PIACC
- Published on Friday, 21 January 2011 09:33
PIACC is a response to greater interest in the abilities of adults. It is generally accepted that knowledge and ability rather than level of formal education are necessary for economic development. For this reason, methods are sought to improve the quality of education and training. In the last few years there have been great leaps forward in the discovery of methods to measure ability.
The innovation integral in the PIACC study is the testing of ability rather than the level of formal education. Ability and experience are far more important than diplomas gained many years earlier. Thanks to the results of PIAAC we will gain insights into the real effectiveness of the education systems of the world. The goal of the study is to reach conclusions about the average level of ability and its variation in every country and not to measure the ability of isolated individuals chosen at random for study.
.Programme for International Student Assessment – PISA
- Published on Friday, 21 January 2011 09:33
PISA is co-ordinated by the OECD.
In the study, 15-year old pupils are tested on their abilities to read (comprehension and text analysis), mathematics and science. The study started in 2000 and has been carried out in three-year cycles. The methodology allows comparison within each subject area in time. In each cycle, a particular ability is chosen as the main focus. In 2000 this was reading, in 2003 mathematics and in 2006 it was science. The results for reading obtained in 2009 will provide a deeper understanding of changes that have occurred between 2000 and 2009.

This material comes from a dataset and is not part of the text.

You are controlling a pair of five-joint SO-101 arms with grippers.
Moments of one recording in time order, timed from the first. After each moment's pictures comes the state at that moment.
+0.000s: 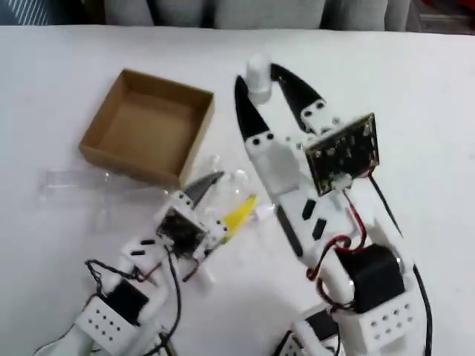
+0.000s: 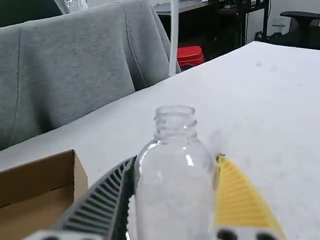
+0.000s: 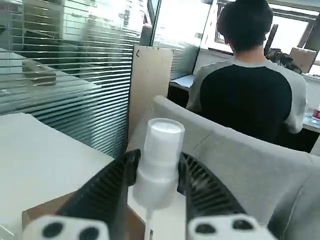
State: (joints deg) left arm 29.8 -86.2 95.4 10.3 -6.3; right arm -27.9 -57.1 22.8 39.5 11.0
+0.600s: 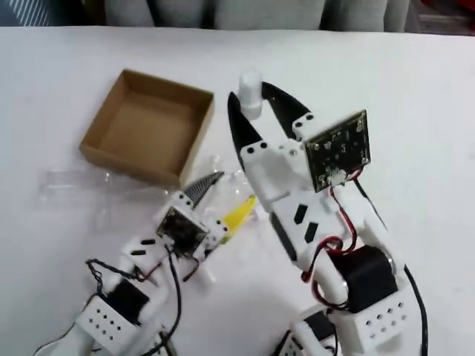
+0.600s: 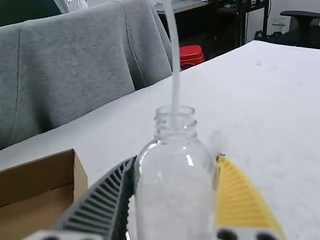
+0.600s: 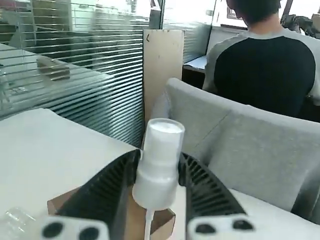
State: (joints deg) left arm 29.8 -86.2 95.4 10.5 -6.3; right arm -29.5 -58.4 27.1 40.0 6.5
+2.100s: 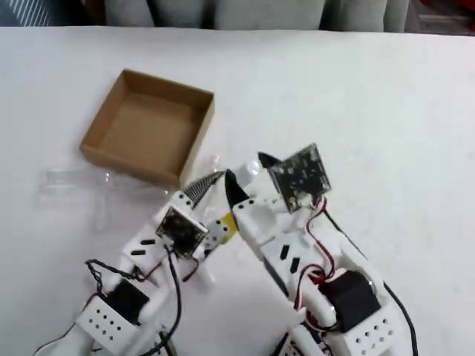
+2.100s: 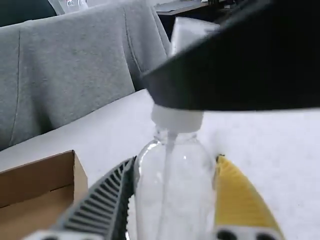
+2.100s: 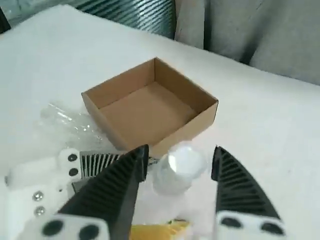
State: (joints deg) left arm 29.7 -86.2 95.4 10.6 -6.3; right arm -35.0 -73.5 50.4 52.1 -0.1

The PISA study is run under the same conditions in each country, i.e. using the same questionnaires and instruments to measure ability. The study is able to discriminate defined measured abilities. The basis of the construction of the instruments is not the school curriculum (as in TIMSS). The tests are constructed on the basis of what international experts agree that each student leaving general education should know, be able and work out to do, in order to function in the modern world.

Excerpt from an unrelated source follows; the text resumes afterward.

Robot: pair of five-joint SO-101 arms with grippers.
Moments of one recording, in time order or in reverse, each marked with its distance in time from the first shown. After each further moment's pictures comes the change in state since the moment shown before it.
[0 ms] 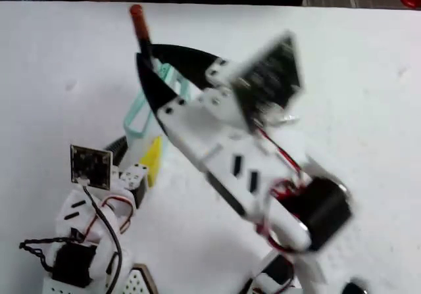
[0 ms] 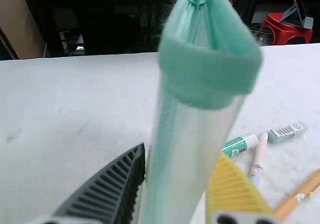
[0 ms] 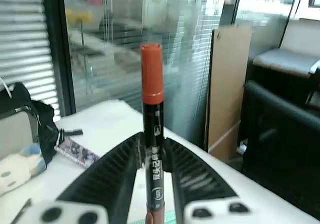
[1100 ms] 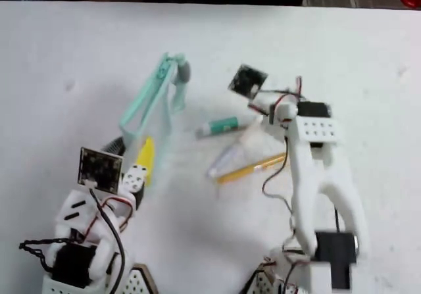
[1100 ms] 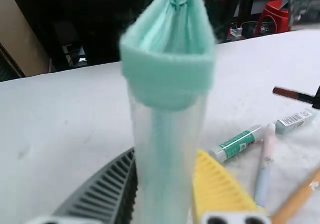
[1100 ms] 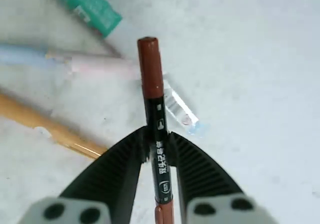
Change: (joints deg) left arm 0.3 0.0 0.0 -0.1 -6.4; right arm 43.3 18.8 35.9 -1.3 57.3
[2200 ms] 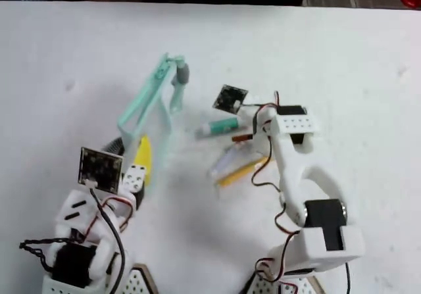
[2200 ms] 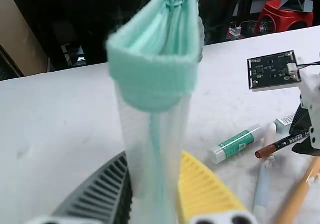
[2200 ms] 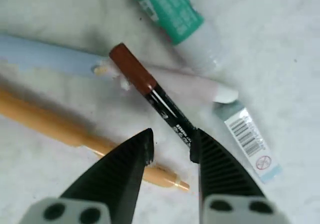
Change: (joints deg) left arm 0.2 0.0 0.0 0.0 0.0; right arm -4.3 18.8 3.0 -6.2 2.0
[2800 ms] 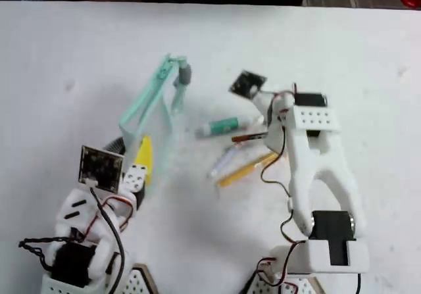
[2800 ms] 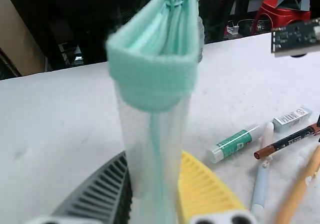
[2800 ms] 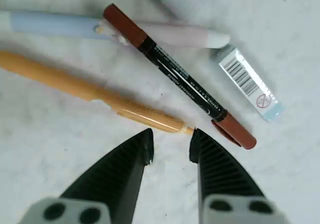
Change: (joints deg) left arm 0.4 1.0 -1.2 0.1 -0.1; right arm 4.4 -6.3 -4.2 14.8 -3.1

.Civic Education Study – CivEd
- Published on Friday, 21 January 2011 09:31
CivEd is a project coordinated by the International Association for the Evaluation of Educational Achievement (IEA). Fifty-one countries took an interest in the study, of which twenty-eight resolved to take part. Prof. dr hab. Krzysztof Koseła of the Warsaw University Institute of Sociology coordinated the study in Poland.
The goal of CivEd was to describe the level of knowledge and attitudes of citizenship. The project was divided into two stages. The goal of the first stage (1996-1998) was to gather information on the teaching of citizenship and the information necessary to construct instruments to measure pupils’ knowledge of and attitudes to citizenship. In the second phase (1999) 14-year olds were studied using a questionnaire and a test. In 2000 an additional study of knowledge of economics was carried out on 17-year students in Poland and in some other countries.

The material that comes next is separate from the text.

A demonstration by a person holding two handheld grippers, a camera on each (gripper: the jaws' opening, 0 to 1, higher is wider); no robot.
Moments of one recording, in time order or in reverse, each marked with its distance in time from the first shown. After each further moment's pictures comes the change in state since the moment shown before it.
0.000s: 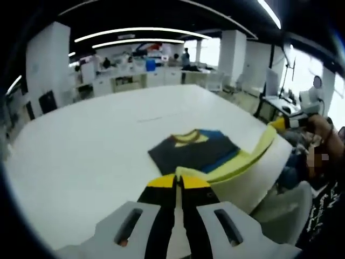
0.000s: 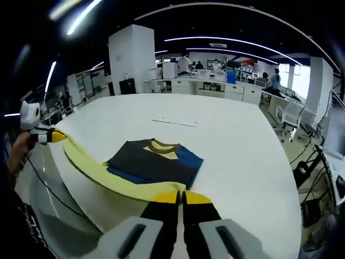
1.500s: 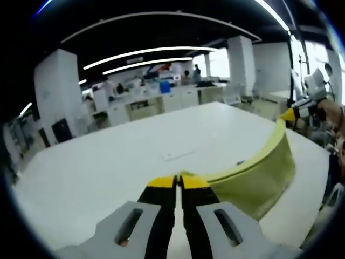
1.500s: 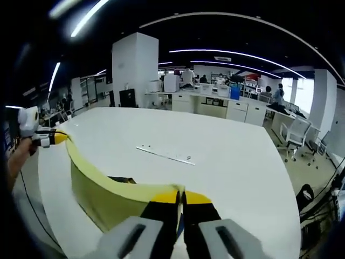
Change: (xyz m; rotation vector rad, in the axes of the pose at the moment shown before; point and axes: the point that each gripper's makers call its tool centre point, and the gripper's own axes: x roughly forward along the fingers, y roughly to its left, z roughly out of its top) left arm 0.131 0.082 0.091 0.113 -0.161 0.154; right arm 0.132 -0.061 0.105 -0.045 -0.089 0.001
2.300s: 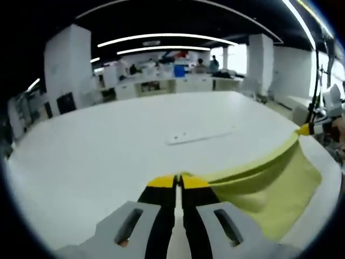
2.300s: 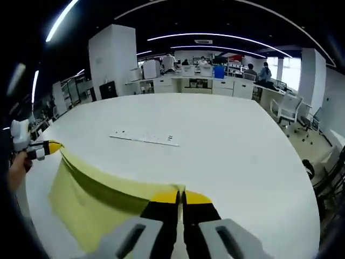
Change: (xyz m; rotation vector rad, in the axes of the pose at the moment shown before) left arm 0.105 0.010 -0.071 -0.142 0.116 0.081; right arm 0.093 -0.037 -0.059 0.134 0.111 -0.090
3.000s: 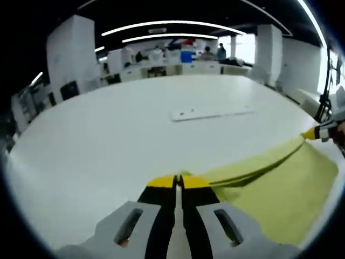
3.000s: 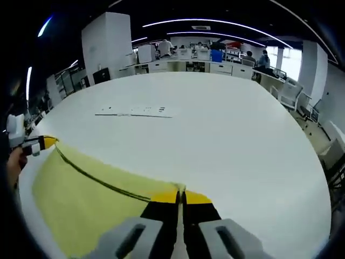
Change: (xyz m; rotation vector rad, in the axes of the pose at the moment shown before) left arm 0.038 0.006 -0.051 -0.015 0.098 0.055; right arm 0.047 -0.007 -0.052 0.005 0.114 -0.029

.The European Survey on Language Competences
- Published on Saturday, 26 June 2010 10:36
The European Survey on Language Competences (ESLC) is carried out at the initiative of the European Commission, and it is aimed at providing data concerning linguistic competences of young people, comparable at the international level, and information on the effectiveness of the current methods and forms of education in each country participating in the survey.
The survey was designed by the international SurveyLang consortium, consisting of renowned institutions specialising in language skills testing, translation studies, psychometric analysis and questionnaire surveys, such as the University of Cambridge ESOL Examinations, Centre international d’études pédagogiques (CIEP), Gallup Europe, Goethe Institut, el Instituto Cervantes, the National Institute for Educational Measurement (Cito), el Universidad de Salamanca, la Universita per Stranieri di Perugia; the Centre for Assessment and Language Certification (CVCl).
As part of the ESLC survey, a randomly-selected sample of students of the final grade of junior high school will take tests in the two most frequently-taught foreign languages – in the case of Poland, it will be English and German. The survey will test three skills, i.e. listening comprehension, reading comprehension and writing. Questionnaires are designed for students, teachers of foreign languages and head teachers, respectively, concerning the social, economic and school system-related factors influencing the level and method of foreign languages teaching in the surveyed group. At the discretion of the school, the survey can be carried out in electronic or traditional paper-and-pencil examination format.
The main survey will take place in 2011. It will cover over 140 junior high schools, and 3000 students, in the whole country. A pilot survey was conducted in March 2010, to verify the quality of research tools and procedures. A total of 50 schools from the Pomorskie and Dolnośląskie Voivodeships participated in this survey.
The survey in question is anonymous. The results will only be presented in the form of collective statistical compilations. The final survey report will be published in mid-2012.
The ESCL in Poland is carried out by the Institute for Educational Research in Warsaw in cooperation with the Ministry of National Education. More information on the survey is available at www.surveylang.org (in English).